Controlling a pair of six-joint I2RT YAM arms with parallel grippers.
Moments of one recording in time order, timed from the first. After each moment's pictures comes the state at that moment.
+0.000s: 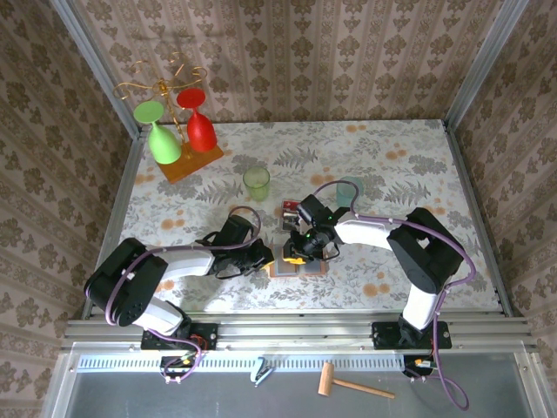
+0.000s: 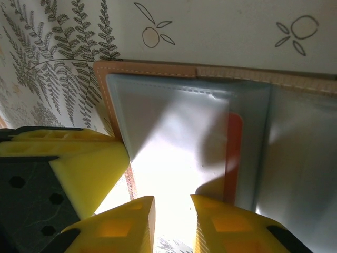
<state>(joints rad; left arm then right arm) -0.70 1.47 0.48 0.08 0.44 -1.09 0.70 1.78 0.98 -0.37 -0.50 0.86</state>
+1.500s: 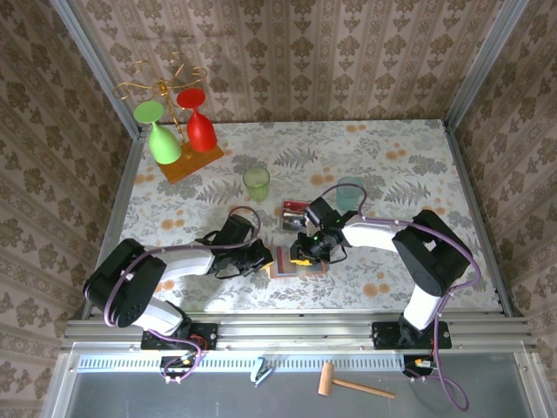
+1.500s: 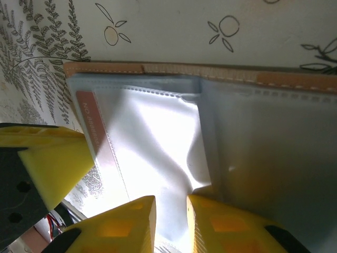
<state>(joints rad) -0.70 1.46 0.50 0.01 0.43 -1.09 0.65 1.73 0.89 -0.30 -0.51 0.81</state>
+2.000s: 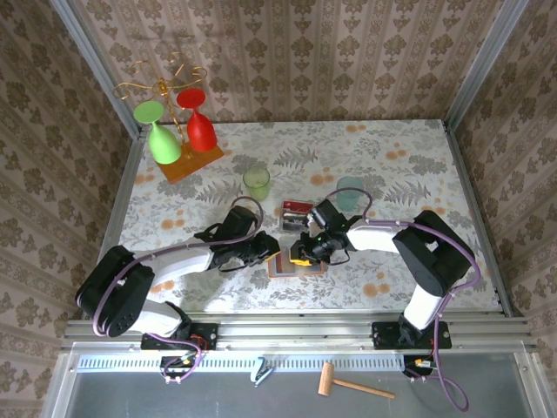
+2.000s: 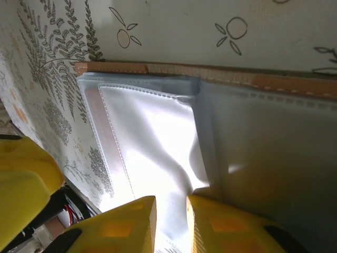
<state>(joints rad) -0.74 1.40 0.59 -0.05 0.41 -1.09 0.63 1.72 0.81 -0.15 -0.59 0.85</state>
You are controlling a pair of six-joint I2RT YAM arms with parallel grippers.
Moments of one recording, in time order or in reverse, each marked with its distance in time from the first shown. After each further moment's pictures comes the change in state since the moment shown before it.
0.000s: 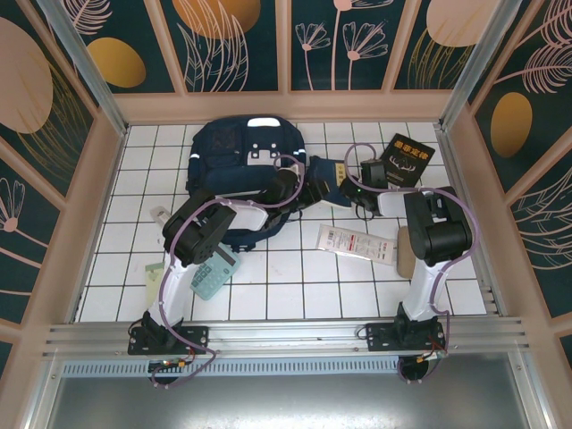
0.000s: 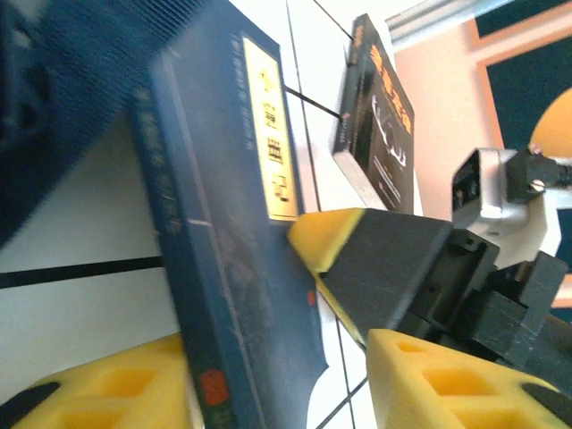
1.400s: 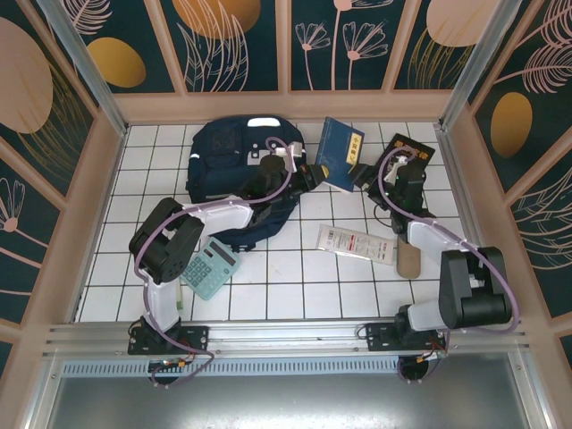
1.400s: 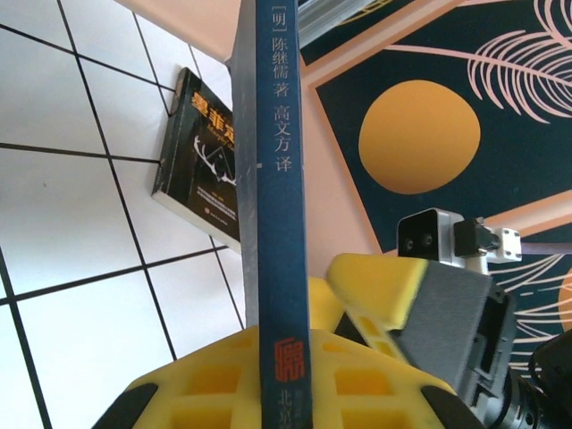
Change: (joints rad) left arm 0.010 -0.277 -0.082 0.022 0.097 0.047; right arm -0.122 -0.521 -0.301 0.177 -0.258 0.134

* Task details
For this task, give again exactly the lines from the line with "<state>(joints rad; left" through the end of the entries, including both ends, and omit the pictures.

* Task response
<state>(joints rad; left arm then right arm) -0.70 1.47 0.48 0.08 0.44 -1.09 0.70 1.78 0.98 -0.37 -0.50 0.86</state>
+1.500s: 
+1.500s: 
<state>(joints rad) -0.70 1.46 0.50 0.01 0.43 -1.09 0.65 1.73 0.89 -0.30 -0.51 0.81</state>
+2.000s: 
+2.000s: 
<state>(joints rad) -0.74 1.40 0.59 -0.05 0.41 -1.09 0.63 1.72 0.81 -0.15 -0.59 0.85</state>
You are controlling a pair of six-joint I2RT YAM arms with parallel grippers.
Moments of one recording, in time order or in reverse, each marked with its distance in time from the first shown. After each further moment's pictures comes the change in state since the moment shown before it.
0.000s: 
0.000s: 
1.400s: 
1.400s: 
Change: (joints rad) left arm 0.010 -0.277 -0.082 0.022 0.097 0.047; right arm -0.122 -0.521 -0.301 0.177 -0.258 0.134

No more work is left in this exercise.